What you are asked to do: All of the records should come back exactly as written.

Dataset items
☆ ☆ ☆ ☆ ☆

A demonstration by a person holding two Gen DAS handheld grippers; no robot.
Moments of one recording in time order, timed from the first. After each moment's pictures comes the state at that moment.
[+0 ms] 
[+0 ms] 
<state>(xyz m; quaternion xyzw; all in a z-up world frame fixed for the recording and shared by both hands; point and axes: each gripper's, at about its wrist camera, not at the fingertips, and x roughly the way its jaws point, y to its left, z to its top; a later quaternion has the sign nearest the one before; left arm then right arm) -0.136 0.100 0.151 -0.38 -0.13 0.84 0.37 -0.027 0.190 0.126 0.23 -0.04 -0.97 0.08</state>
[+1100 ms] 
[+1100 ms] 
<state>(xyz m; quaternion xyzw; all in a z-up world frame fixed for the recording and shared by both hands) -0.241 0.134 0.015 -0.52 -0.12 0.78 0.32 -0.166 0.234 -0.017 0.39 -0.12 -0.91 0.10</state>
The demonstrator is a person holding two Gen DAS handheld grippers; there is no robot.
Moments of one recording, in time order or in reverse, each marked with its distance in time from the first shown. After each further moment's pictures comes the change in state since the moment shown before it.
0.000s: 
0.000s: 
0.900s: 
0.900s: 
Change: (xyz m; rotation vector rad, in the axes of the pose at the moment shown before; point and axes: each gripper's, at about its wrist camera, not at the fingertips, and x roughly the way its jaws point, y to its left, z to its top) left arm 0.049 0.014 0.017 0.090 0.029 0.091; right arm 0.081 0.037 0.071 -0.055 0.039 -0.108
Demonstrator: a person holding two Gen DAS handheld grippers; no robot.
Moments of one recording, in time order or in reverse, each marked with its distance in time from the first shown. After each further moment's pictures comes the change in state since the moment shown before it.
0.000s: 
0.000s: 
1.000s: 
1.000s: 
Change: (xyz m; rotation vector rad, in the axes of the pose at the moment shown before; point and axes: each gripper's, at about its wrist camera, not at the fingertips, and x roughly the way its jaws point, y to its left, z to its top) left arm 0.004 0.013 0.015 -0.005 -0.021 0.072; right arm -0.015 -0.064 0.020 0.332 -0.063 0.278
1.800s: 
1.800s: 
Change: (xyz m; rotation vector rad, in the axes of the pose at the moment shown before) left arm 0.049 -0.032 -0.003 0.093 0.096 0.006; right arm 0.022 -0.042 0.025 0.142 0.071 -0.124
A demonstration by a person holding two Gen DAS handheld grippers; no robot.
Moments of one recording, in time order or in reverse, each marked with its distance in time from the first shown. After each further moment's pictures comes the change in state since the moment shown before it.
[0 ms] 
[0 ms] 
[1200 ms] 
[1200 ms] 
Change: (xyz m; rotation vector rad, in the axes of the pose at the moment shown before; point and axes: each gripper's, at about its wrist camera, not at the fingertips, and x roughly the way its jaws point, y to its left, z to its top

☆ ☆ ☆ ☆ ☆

Answer box:
A demonstration by a person holding two Gen DAS handheld grippers; no robot.
Moments of one recording in time order, timed from the first. After each moment's pictures comes the state at that moment.
[+0 ms] 
[+0 ms] 
<state>(xyz m; quaternion xyzw; all in a z-up world frame fixed for the recording and shared by both hands; point and axes: each gripper's, at about its wrist camera, not at the fingertips, and x roughly the way its jaws point, y to its left, z to its top; a later quaternion has the sign nearest the one before; left arm then right arm) -0.136 0.100 0.151 -0.38 -0.13 0.84 0.37 -0.027 0.190 0.126 0.23 -0.04 -0.97 0.08</state>
[+1100 ms] 
[+1100 ms] 
<state>(xyz m; quaternion xyzw; all in a z-up world frame fixed for the recording and shared by both hands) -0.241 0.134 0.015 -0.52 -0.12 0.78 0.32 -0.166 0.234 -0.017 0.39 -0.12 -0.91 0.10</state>
The demonstrator is a person holding two Gen DAS handheld grippers; there is no robot.
Moments of one recording, in time order or in reverse, each marked with its distance in time from the first shown. After each further moment's pictures comes the change in state since the moment shown before it.
0.000s: 
0.000s: 
0.900s: 
0.900s: 
Change: (xyz m; rotation vector rad, in the axes of the pose at the moment shown before; point and axes: each gripper's, at about its wrist camera, not at the fingertips, and x roughly the way its jaws point, y to its left, z to its top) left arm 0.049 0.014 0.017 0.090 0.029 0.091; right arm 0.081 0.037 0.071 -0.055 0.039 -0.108
Demonstrator: a person holding two Gen DAS handheld grippers; no robot.
Moments of one recording, in time order or in reverse, each marked with its distance in time from the first shown. After each further moment's pictures comes the change in state since the moment shown before it.
0.000s: 
0.000s: 
1.000s: 
1.000s: 
Change: (xyz m; rotation vector rad, in the axes of the pose at the moment shown before; point and axes: each gripper's, at about its wrist camera, not at the fingertips, and x roughly the way its jaws point, y to its left, z to its top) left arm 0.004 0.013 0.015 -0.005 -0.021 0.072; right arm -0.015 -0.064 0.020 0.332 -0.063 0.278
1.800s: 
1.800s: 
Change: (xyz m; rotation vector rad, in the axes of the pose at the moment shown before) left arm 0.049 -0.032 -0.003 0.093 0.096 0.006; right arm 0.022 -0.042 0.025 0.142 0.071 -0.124
A demonstration by a person holding two Gen DAS handheld grippers; no robot.
Moments of one recording, in time order or in reverse, each marked with its distance in time from the first shown. After each further moment's pictures comes the change in state since the moment shown before it.
[0 ms] 
[0 ms] 
[1200 ms] 
[1200 ms] 
Change: (xyz m; rotation vector rad, in the axes of the pose at the moment shown before; point and axes: each gripper's, at about its wrist camera, not at the fingertips, and x roughly the way its jaws point, y to its left, z to its top

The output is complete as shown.